En ce qui concerne l’aviation, « les émissions de CO2 par passager ont diminué de 80% au cours des 70 dernières années pour ne plus représenter, avant la crise Covid-19, que 2 à 3% des émissions globales. Moins que le secteur digital dont les tenants du streaming vidéo ne sont jamais montrés du doigt », soulignent les auteurs. Le secteur aérien subit pourtant «  des attaques sans commune mesure avec son impact réel sur le climat. Elle est devenue l’otage d’une idéologie qui prône la décroissance comme seule solution aux enjeux environnementaux et qui déroule un avion-bashing, un dénigrement, qui frôle le fanatisme, comme pour se donner bonne conscience et oublier qu’on pollue ailleurs ». 

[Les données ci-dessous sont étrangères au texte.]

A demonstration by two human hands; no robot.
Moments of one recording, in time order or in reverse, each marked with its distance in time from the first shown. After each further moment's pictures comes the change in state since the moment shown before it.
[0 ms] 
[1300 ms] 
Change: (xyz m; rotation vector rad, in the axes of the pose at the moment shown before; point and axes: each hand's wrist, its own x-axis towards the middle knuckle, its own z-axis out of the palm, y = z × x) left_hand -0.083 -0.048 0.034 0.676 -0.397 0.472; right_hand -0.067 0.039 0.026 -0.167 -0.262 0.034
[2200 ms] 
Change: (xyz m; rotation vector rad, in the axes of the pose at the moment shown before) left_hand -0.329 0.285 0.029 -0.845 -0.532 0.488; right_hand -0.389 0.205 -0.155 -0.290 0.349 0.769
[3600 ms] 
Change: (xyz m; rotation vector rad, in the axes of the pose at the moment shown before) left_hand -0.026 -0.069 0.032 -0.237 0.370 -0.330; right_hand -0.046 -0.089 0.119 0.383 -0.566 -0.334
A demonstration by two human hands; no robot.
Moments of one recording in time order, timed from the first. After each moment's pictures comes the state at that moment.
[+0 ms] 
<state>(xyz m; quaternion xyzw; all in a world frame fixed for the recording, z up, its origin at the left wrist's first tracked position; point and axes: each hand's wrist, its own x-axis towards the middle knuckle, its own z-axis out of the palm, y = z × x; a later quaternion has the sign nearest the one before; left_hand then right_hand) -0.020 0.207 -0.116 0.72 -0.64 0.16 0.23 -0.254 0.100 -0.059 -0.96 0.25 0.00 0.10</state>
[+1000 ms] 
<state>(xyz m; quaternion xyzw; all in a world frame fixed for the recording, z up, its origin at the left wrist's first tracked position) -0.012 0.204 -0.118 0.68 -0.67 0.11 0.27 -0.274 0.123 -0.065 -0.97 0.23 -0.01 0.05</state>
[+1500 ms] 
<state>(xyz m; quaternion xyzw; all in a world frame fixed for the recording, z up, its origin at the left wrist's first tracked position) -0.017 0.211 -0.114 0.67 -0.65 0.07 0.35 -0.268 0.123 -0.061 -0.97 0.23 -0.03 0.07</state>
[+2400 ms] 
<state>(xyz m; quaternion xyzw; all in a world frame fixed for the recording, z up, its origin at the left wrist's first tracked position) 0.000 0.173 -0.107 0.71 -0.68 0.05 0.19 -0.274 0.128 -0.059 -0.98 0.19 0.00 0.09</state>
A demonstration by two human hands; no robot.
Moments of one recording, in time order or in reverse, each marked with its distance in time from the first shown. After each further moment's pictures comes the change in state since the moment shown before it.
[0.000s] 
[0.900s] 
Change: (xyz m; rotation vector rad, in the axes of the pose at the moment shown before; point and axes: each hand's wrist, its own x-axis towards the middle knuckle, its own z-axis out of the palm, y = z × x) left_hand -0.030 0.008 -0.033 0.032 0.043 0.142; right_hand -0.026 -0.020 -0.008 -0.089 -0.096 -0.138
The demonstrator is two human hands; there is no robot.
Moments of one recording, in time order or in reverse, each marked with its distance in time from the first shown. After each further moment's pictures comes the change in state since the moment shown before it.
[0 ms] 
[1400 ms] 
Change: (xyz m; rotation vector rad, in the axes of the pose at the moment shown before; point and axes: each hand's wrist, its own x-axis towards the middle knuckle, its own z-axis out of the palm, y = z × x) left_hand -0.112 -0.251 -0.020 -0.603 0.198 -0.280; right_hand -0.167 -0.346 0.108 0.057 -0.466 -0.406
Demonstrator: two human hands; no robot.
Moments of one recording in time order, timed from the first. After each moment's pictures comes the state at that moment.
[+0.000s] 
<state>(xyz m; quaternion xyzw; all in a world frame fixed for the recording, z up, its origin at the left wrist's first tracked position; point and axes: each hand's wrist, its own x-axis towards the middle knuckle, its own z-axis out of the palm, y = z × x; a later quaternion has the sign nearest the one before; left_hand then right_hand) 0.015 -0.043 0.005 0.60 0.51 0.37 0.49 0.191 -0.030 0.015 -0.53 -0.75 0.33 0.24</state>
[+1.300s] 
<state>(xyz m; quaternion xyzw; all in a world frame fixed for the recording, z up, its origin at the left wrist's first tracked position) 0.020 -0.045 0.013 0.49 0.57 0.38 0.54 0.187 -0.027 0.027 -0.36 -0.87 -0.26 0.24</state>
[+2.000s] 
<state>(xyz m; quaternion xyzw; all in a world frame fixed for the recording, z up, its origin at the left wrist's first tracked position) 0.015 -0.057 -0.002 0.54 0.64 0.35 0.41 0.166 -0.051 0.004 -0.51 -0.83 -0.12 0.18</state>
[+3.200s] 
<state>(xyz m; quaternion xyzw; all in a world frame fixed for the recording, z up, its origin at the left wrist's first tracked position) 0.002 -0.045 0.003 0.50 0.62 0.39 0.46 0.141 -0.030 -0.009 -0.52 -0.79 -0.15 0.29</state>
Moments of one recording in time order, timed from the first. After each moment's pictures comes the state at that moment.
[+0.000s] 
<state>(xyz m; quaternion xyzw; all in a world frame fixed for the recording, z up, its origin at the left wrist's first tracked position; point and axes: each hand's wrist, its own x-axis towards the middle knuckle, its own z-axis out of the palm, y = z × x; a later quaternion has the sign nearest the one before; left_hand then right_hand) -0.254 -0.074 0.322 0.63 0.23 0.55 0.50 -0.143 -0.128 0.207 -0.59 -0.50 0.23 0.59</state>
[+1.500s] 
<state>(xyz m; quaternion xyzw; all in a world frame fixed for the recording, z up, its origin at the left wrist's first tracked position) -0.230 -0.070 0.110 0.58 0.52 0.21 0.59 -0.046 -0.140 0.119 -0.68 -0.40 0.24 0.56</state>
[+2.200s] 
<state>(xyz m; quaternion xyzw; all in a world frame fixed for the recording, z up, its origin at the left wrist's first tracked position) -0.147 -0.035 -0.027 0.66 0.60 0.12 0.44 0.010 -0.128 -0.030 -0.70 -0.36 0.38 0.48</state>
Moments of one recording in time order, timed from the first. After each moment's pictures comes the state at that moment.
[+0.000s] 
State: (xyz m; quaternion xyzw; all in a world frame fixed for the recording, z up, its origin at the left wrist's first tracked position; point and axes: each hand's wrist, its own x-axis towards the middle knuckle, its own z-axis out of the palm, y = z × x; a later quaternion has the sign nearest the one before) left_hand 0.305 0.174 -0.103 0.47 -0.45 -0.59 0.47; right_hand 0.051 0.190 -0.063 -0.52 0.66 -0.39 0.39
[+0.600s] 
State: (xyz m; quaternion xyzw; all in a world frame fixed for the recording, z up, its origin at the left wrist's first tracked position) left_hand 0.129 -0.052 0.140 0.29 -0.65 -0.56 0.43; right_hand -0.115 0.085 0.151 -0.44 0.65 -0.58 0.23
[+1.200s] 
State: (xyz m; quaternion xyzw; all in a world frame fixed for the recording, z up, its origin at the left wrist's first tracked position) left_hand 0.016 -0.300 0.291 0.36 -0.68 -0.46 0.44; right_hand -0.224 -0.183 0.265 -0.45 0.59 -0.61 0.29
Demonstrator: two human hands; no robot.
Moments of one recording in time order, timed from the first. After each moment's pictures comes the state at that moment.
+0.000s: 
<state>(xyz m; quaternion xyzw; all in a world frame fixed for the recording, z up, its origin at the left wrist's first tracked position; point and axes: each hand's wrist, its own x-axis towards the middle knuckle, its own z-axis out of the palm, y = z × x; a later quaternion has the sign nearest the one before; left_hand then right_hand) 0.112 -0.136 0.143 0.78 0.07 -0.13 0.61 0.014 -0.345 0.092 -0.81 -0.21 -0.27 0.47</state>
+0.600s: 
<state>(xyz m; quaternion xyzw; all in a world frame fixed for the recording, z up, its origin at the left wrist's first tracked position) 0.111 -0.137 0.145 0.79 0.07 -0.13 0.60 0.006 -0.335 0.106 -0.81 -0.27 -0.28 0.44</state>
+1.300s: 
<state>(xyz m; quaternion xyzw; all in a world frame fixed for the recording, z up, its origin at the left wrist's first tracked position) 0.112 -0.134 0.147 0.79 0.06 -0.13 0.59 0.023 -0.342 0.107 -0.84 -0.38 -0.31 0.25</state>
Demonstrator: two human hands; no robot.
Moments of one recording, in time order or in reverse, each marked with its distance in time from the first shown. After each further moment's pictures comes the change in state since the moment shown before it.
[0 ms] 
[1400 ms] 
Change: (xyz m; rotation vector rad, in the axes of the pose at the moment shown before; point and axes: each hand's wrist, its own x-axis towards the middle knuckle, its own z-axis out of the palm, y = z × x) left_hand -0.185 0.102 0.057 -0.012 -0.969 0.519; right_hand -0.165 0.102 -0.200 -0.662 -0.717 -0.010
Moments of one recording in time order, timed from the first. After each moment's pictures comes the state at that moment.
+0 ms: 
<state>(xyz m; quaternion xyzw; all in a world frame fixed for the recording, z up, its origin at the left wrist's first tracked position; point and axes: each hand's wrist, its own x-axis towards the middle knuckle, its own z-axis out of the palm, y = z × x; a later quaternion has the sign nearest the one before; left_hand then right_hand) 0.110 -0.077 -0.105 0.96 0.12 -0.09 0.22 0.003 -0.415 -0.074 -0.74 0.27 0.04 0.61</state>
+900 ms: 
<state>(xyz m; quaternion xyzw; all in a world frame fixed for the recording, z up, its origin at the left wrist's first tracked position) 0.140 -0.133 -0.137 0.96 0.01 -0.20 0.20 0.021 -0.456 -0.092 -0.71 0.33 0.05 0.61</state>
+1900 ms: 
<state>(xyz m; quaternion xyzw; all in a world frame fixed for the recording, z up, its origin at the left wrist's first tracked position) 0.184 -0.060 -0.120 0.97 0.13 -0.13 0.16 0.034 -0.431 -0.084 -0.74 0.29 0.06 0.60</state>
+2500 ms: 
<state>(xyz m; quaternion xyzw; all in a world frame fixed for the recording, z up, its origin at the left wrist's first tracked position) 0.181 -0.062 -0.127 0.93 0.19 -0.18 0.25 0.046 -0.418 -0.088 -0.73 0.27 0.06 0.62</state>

Ce « dénigrement irrationnel de l’aviation occulte non seulement la dimension émotionnelle, mais également l’impact socio-économique des activités aéronautiques », qui représentent plus de 1,1 million d’emplois directs et indirects en France, et 4,3% du PIB national. C’est donc « une réussite industrielle, un fleuron de notre capacité à innover, enfin un garant majeur de notre indépendance en matière de transport et de défense. Au-delà des nombreux emplois et du dynamisme économique qu’elle génère dans nos territoires, l’aéronautique est l’un des meilleurs représentants de notre savoir-faire ». 

Et surtout, l’avion-bashing éclipse l’essentiel selon Bertrand Piccard et Catherine Maunoury : « si une industrie peut relever le défi de sa transformation, c’est bien l’aéronautique. La capacité à se réinventer est inscrite dans son ADN ». Conscients des enjeux écologiques, les constructeurs ont donc repris le chemin de l’innovation et de l’efficience énergétique pour arriver le plus vite possible à l’avion zéro-émission (batteries, hydrogène, biocarburants de 3ème génération ou kérosène synthétique) ». Des avions de tourisme électriques « sont déjà disponibles pour les aéroclubs, mais il est clair qu’il faudra une décennie pour qu’il en soit de même en matière d’aviation commerciale ». Entretemps, les compagnies aériennes doivent assumer leur part « en facturant systématiquement la charge carbone sur chaque billet vendu, ce qui serait une manière indirecte d’être neutres dès maintenant sur le plan carbone. Elles jouent là leur avenir. Car l’avion-bashing n’a-t-il pas été engendré par le retard qu’a pris l’aviation dans la compensation carbone et la taxation du kérosène? ».

Il ne fait aucun doute selon eux que les industriels de la branche aéronautiques « doivent prendre leurs responsabilités, mais les écologistes aussi. Car cette stigmatisation de l’aviation fait oublier l’essence même de son utilité. L’avion est et demeurera un vecteur unique de rapprochement entre les peuples, d’échanges culturels, sociaux, scientifiques et économiques, de même qu’un formidable et efficace outil d’action en temps de crise ». « Nous vivons une époque où l’humanité comprend enfin le besoin impérieux de protéger son espace vital pour assurer la qualité de son existence future. La population commence même à se révolter contre les excès d’un système créateur de pollution et d’inégalités. Il était temps! Mais pour être efficaces, pour entrainer avec eux le maximum possible de soutien, les activistes doivent bien choisir leurs cibles, se concentrer sur l’essentiel et éviter de se cantonner dans l’anecdote en cherchant des boucs-émissaires, comme les sapins de Noël et les avions. Au risque de ridiculiser la cause qu’ils veulent défendre ».

« Ce n’est donc pas en dénigrant l’aviation, en cherchant à la casser, que nous allons résoudre le sujet écologique. Profitons au contraire de la crise sanitaire et économique actuelle pour l’encourager à évoluer encore plus vite. Ne cédons pas au dogmatisme ou à la tentation du bouc émissaire. Ne détruisons pas, par idéologie ou par ignorance, une industrie compétitive qui est source d’emplois, de savoir, d’échanges, d’excellence et de passion, d’autant plus qu’elle est très largement capable de relever ce double défi écologique et technologique. Nous sommes au début d’une nouvelle page de l’histoire et l’écrire prendra un certain temps. Mais aujourd’hui, comme il y a un siècle, nous avons tous ensemble la chance unique de construire l’aviation de demain. Ne la laissons pas passer », concluent Bertrand Piccard et Catherine Maunoury.